### ASSIGNED TASK
Every line below between the line holding "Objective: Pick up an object" and the line holding "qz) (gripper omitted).", inclusive, should be repeated exactly, and all other lines omitted.

### GIVEN RECORDS
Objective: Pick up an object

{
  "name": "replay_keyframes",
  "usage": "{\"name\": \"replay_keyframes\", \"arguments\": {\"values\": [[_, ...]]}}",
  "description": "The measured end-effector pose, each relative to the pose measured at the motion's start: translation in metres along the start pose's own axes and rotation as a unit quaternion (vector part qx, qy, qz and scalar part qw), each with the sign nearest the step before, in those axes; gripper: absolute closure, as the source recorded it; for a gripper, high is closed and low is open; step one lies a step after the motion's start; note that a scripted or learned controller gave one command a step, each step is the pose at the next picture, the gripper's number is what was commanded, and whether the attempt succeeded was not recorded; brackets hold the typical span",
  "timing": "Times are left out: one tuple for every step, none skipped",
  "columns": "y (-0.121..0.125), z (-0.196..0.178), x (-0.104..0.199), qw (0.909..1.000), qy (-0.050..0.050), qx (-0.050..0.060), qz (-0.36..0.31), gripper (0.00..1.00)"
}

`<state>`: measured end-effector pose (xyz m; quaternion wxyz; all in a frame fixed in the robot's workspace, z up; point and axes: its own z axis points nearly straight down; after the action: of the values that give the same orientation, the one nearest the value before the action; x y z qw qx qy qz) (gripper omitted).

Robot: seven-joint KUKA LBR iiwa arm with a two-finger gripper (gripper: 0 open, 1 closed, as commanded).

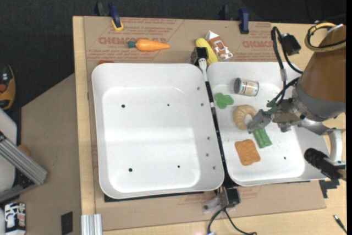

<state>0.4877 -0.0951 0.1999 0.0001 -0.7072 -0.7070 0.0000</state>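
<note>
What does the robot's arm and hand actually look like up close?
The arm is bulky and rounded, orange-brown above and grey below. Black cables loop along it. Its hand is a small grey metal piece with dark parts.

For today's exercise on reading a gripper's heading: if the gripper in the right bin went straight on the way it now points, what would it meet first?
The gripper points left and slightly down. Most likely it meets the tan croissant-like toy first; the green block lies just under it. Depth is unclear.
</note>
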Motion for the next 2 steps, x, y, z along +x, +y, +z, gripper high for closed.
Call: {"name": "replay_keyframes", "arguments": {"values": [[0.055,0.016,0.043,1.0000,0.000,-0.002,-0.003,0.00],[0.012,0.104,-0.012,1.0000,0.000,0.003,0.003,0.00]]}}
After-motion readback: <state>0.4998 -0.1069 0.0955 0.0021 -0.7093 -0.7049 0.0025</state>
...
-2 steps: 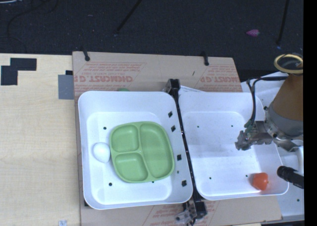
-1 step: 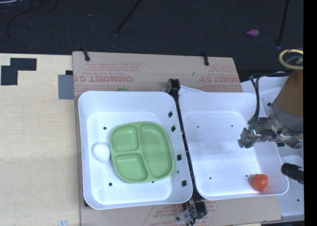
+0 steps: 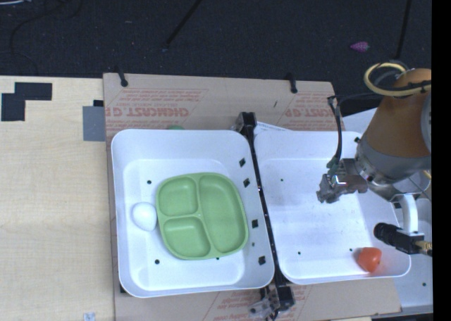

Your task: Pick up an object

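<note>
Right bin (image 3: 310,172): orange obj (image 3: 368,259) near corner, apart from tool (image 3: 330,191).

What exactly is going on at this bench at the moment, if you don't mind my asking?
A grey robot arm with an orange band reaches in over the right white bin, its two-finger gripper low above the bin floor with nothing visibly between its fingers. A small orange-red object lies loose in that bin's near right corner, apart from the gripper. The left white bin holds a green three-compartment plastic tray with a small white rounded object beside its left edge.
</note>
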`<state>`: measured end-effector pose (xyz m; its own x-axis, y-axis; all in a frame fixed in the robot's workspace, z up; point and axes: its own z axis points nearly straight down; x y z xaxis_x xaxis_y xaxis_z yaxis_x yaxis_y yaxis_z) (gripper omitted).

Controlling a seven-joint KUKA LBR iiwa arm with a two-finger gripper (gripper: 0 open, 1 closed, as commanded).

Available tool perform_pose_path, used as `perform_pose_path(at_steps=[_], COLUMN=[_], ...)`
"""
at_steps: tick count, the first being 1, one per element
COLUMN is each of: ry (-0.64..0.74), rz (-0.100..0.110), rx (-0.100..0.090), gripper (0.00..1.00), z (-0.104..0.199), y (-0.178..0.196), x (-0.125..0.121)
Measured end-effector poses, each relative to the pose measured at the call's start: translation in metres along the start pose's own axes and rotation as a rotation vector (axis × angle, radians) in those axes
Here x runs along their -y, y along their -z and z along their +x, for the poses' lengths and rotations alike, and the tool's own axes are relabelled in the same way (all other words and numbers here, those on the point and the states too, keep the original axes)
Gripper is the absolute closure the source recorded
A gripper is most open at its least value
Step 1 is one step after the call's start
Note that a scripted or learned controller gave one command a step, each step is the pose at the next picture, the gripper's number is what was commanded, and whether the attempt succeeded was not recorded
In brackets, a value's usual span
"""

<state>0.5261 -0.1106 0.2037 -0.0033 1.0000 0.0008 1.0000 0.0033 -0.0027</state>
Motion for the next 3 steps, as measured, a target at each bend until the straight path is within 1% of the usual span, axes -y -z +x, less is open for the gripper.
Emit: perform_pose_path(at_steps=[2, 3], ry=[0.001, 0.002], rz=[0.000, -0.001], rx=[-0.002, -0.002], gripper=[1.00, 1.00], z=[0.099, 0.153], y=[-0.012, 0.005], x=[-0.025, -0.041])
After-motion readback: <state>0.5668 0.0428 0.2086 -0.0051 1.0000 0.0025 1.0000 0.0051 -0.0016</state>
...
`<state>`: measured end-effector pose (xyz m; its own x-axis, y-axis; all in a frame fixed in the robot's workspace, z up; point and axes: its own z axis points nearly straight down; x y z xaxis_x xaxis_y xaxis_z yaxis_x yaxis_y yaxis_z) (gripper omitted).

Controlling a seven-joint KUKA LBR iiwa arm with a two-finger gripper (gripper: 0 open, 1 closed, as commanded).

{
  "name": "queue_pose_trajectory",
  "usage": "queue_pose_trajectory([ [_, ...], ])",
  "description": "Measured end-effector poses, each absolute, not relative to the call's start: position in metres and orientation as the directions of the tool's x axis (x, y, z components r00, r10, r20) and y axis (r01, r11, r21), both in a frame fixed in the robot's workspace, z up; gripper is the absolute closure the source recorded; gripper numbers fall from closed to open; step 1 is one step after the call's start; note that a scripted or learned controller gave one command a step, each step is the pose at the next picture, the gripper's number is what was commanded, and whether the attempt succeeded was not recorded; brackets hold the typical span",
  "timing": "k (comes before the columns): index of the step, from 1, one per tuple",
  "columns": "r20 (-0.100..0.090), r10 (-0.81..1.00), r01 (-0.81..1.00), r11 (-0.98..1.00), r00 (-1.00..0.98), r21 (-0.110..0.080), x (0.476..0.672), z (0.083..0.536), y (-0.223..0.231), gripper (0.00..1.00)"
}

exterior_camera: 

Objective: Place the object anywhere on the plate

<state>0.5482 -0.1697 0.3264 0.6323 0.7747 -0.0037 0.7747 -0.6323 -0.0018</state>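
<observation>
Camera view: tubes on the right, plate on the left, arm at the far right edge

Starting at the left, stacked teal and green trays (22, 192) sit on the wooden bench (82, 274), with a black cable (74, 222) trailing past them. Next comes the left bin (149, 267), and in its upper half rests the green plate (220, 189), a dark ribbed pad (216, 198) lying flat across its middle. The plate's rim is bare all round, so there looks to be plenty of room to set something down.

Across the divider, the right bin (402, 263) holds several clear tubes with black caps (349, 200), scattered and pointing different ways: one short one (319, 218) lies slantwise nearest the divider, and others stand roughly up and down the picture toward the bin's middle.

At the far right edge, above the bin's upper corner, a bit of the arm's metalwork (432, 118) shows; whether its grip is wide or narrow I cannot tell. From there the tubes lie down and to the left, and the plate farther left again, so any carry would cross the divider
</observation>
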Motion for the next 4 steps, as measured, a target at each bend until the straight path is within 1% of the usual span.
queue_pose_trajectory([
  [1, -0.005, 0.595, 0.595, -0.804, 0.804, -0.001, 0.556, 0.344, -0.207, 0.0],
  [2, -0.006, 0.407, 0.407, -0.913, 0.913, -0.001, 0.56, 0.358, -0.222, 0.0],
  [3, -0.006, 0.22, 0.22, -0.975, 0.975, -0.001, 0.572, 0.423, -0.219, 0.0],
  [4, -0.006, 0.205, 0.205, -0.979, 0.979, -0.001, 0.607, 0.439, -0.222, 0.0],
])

### RESPONSE
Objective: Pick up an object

{
  "name": "replay_keyframes",
  "usage": "{\"name\": \"replay_keyframes\", \"arguments\": {\"values\": [[_, ...]]}}",
  "description": "The measured end-effector pose, each relative to the pose measured at the motion's start: translation in metres along the start pose's own axes and rotation as a unit quaternion (vector part qx, qy, qz and scalar part qw), each with the sign nearest the step before, in those axes; gripper: absolute closure, as the source recorded it; for a gripper, high is closed and low is open; step one lies a step after the motion's start; note that a scripted or learned controller gave one command a step, each step is the pose at the next picture, the gripper's number is what was commanded, and whether the attempt succeeded was not recorded; brackets hold the typical span",
  "timing": "Times are left out: one tuple for every step, none skipped",
  "columns": "y (-0.121..0.125), z (-0.196..0.178), x (-0.104..0.199), qw (0.909..1.000), qy (-0.050..0.050), qx (-0.050..0.060), qz (-0.36..0.31), gripper (0.00..1.00)"
}

`<state>`: measured end-effector pose (xyz m; quaternion wxyz; all in a frame fixed in the robot's workspace, z up; point and axes: its own z axis points nearly straight down; after the action: of the values that give the same orientation, the one nearest the value before the action; x y z qw qx qy qz) (gripper omitted).

No further output remains.